Make an exact copy of the records, with the pictures left out.
PROVIDED MATERIAL below:
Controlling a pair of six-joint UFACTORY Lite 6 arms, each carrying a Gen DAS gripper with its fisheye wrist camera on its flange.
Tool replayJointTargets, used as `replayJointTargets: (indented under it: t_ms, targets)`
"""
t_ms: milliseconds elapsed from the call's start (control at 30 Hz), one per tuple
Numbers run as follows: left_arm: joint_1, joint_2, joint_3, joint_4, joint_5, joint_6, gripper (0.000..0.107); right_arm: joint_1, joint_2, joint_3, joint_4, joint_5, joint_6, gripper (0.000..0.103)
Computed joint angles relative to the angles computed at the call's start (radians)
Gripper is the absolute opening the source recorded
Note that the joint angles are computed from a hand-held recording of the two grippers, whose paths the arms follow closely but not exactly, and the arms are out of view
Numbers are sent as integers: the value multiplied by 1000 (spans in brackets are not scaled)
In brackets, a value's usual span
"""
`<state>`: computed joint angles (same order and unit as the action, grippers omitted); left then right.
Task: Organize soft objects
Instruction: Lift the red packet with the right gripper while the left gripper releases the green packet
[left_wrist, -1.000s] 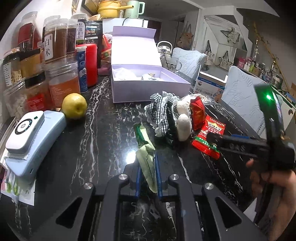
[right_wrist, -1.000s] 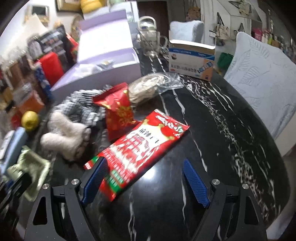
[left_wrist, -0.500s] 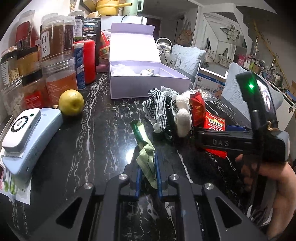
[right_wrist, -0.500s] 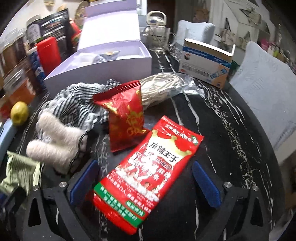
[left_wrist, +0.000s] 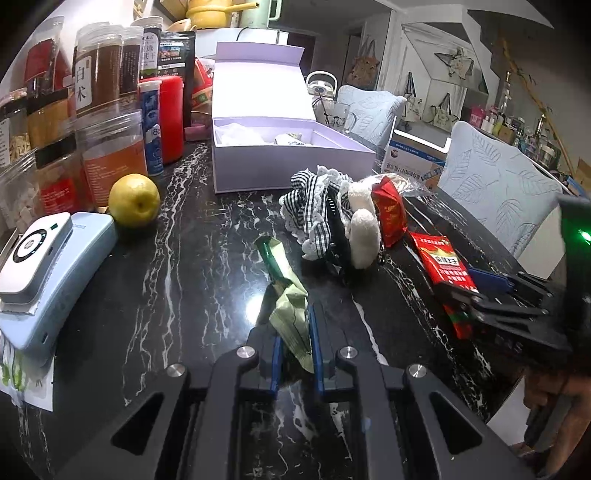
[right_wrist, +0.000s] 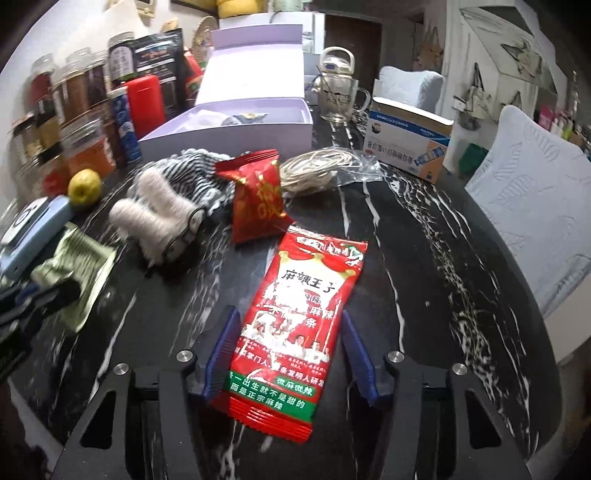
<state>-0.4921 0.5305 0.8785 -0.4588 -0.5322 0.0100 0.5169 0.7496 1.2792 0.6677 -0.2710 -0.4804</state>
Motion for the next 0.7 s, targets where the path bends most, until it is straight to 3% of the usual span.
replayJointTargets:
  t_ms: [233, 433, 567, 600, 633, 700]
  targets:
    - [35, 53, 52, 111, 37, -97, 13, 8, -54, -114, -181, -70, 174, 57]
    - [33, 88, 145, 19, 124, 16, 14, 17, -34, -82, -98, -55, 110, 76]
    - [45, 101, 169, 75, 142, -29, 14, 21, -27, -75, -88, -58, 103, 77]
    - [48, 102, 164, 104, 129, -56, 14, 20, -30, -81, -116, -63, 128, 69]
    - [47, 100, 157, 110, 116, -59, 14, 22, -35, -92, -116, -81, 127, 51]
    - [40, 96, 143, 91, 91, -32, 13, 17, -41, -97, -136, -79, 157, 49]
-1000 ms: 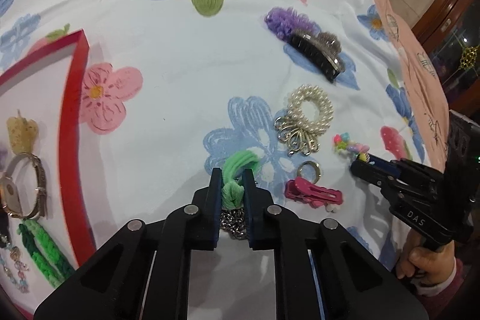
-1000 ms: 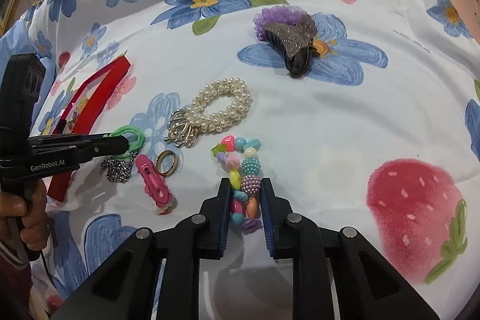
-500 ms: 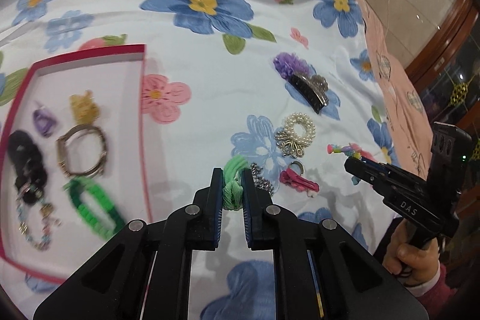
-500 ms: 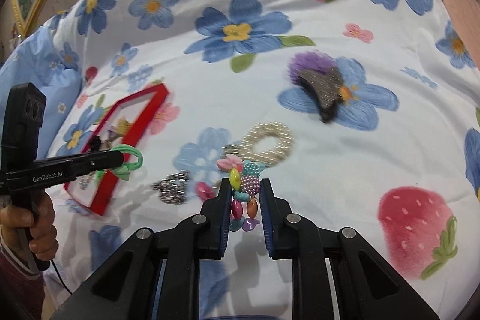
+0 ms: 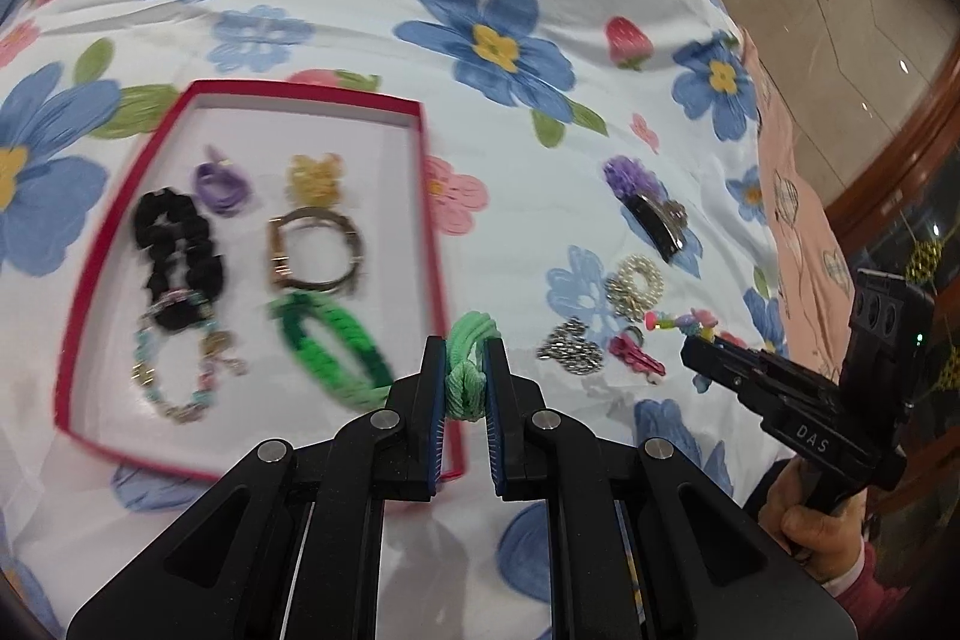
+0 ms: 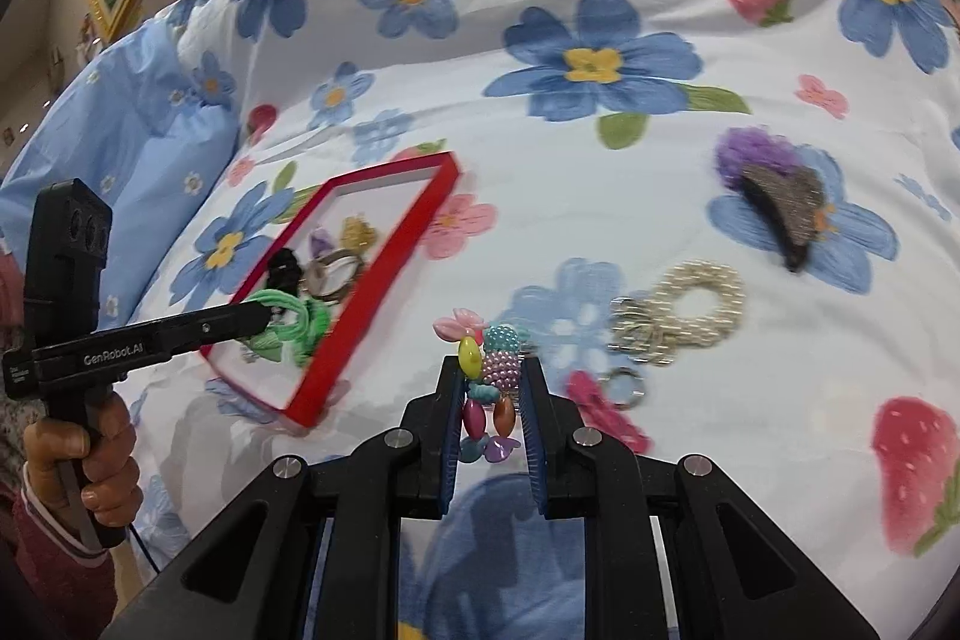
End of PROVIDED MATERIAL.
- **ANSWER SPACE**
Controlling a pair of six-joint UFACTORY Lite 6 arms, each carrying a Gen DAS gripper with its fisheye wrist camera on its flange.
Tool replayJointTargets, used as `replayJointTargets: (indented under it: t_ms, targets)`
"""
t_ms: milliseconds elapsed from the call's start (control at 30 Hz), one per tuple
Numbers run as follows: left_arm: joint_1, joint_2, joint_3, joint_4, joint_5, joint_6, gripper (0.000..0.107); right_arm: joint_1, joint_2, joint_3, joint_4, joint_5, joint_6, gripper (0.000..0.103)
Computed joint angles relative to the angles computed at the call's start (radians)
Gripper is the absolute opening the source recorded
Note that the joint angles are computed from a hand-held recording of the two grippers, whose paths the arms follow closely but not exactly, and the arms are out of view
Numbers are sent as integers: the value multiplied by 1000 (spans in brackets are not scaled)
In brackets, a value's usual span
"""
`<state>`: computed joint angles (same order and unit as the action, grippers omitted); left then right.
Task: Organize soft objects
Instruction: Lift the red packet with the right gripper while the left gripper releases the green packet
[left_wrist, -1.000s] 
[right_wrist, -1.000s] 
[left_wrist, -0.500s] 
[right_wrist, -0.500s] 
[left_wrist, +0.000s] 
[right_wrist, +0.000s] 
<state>-0.4921 0.5305 0.8785 -0.4588 -0.5322 0.0100 0.5169 0.7496 1.2792 0.6677 -0.2710 -0.4804</state>
Motion for the next 0.7 s, targets where the path bends most, until it is straight to 3% of the usual span.
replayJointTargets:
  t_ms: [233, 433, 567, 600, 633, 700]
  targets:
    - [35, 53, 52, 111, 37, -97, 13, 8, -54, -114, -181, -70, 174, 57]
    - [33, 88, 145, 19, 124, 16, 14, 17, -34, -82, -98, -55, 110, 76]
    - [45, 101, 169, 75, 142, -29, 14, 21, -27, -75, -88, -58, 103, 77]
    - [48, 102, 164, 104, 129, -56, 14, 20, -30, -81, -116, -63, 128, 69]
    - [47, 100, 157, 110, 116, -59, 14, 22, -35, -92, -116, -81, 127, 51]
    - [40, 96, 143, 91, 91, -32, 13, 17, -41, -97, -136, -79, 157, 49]
-1000 ms: 
-1000 ms: 
-500 ms: 
-500 ms: 
+0 ms: 
+0 ms: 

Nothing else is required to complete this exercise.